Answer with the number of lines in the records that contain "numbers" and with nothing else.

[Items from a dataset]

◇ ◇ ◇ ◇

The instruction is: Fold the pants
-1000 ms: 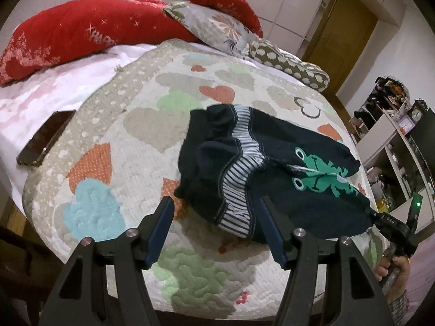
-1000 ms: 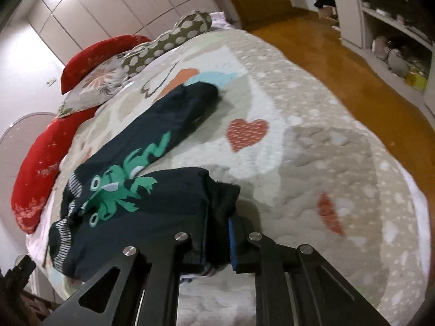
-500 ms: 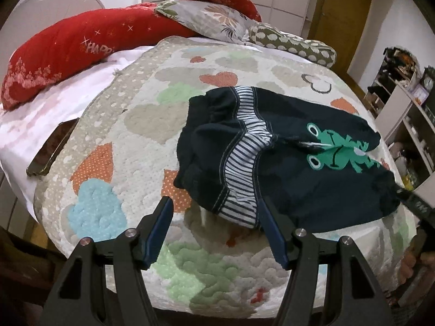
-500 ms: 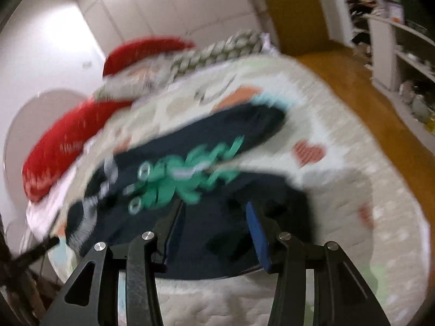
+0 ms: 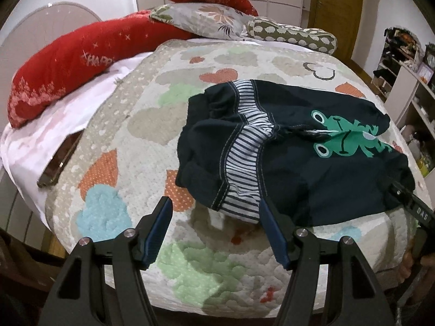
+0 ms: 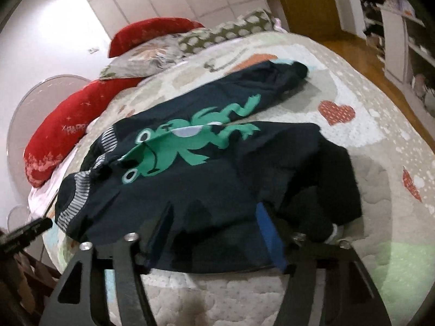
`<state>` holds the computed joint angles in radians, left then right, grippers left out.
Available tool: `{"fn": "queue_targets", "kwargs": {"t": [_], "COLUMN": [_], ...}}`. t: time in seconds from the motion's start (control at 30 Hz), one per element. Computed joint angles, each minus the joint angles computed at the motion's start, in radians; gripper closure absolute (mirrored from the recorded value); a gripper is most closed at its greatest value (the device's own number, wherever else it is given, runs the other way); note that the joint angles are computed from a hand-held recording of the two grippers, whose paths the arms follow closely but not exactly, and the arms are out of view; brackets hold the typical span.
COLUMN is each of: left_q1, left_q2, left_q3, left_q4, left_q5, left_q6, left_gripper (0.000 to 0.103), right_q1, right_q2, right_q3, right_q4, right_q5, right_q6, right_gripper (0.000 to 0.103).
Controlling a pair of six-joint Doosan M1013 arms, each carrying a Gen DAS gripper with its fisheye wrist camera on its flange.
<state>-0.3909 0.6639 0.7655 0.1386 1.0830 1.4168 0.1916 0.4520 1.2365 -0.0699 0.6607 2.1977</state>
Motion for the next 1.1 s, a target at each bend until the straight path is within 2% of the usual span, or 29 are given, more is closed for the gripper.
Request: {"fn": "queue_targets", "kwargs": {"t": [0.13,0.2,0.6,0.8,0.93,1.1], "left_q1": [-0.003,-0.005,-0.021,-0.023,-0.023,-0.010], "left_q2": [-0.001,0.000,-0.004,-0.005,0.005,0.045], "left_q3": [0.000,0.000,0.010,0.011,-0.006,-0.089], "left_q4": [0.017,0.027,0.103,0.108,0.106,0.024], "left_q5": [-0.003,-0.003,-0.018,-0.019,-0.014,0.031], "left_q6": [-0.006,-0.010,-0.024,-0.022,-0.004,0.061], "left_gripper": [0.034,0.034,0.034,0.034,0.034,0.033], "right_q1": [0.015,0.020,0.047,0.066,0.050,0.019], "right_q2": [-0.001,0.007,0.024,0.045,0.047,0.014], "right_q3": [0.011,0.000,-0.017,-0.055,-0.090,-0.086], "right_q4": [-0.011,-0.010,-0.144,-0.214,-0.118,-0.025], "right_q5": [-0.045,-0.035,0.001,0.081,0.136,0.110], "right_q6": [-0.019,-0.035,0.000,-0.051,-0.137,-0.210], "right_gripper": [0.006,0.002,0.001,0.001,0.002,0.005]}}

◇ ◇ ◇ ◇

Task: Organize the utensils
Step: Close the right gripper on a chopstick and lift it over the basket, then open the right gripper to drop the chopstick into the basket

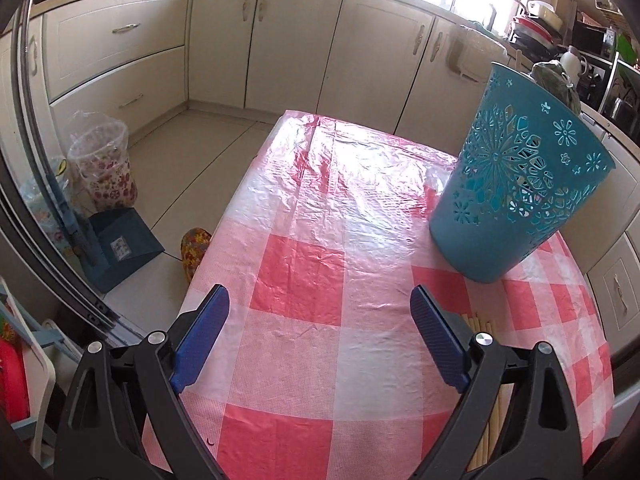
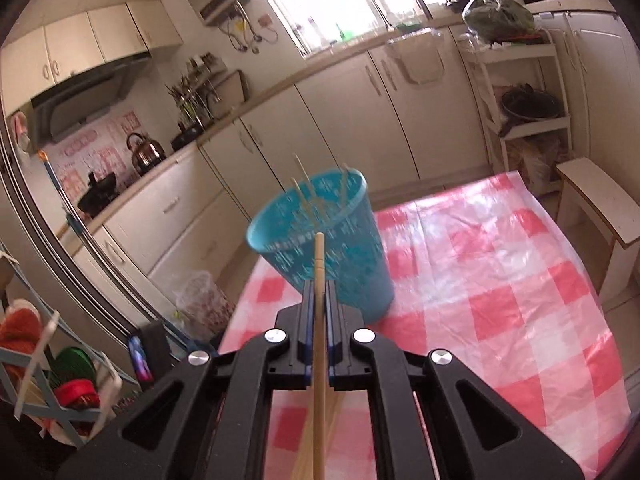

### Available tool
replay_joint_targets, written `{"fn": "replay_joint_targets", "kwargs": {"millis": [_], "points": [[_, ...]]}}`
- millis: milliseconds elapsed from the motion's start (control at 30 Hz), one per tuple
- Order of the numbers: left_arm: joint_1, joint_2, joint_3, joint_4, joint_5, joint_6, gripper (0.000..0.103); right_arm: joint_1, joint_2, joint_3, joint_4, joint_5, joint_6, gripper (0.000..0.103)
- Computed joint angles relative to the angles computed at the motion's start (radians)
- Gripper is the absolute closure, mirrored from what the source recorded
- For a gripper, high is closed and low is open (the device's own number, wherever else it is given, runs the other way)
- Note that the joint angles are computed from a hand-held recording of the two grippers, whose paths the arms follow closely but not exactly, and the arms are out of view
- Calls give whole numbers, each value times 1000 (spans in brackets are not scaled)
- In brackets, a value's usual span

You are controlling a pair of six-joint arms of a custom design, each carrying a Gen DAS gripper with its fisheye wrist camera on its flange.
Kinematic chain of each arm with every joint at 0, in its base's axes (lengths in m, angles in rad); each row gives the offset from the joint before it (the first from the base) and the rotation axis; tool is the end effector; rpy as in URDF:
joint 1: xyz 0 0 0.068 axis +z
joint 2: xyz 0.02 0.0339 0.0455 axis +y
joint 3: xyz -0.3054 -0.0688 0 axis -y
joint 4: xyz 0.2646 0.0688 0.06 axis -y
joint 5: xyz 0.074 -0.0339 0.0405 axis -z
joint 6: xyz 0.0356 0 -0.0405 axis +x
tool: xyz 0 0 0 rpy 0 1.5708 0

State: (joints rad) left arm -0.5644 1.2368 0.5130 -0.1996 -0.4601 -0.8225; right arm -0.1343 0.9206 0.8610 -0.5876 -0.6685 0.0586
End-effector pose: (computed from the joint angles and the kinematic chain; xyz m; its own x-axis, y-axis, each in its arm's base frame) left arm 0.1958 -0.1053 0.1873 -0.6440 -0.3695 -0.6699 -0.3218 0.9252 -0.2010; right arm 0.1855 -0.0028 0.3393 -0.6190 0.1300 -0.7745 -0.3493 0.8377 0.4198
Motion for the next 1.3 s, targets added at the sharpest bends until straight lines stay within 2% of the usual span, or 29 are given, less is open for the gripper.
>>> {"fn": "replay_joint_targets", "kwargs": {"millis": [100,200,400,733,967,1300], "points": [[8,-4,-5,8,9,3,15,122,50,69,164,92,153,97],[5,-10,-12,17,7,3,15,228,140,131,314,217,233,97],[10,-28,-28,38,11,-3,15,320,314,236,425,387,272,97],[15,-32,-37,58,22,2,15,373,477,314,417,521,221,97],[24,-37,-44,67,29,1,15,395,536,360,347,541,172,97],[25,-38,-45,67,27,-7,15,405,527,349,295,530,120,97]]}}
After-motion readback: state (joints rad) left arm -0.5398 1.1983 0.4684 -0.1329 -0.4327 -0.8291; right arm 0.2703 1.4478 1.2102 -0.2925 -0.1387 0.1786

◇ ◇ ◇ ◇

## Exercise answer
2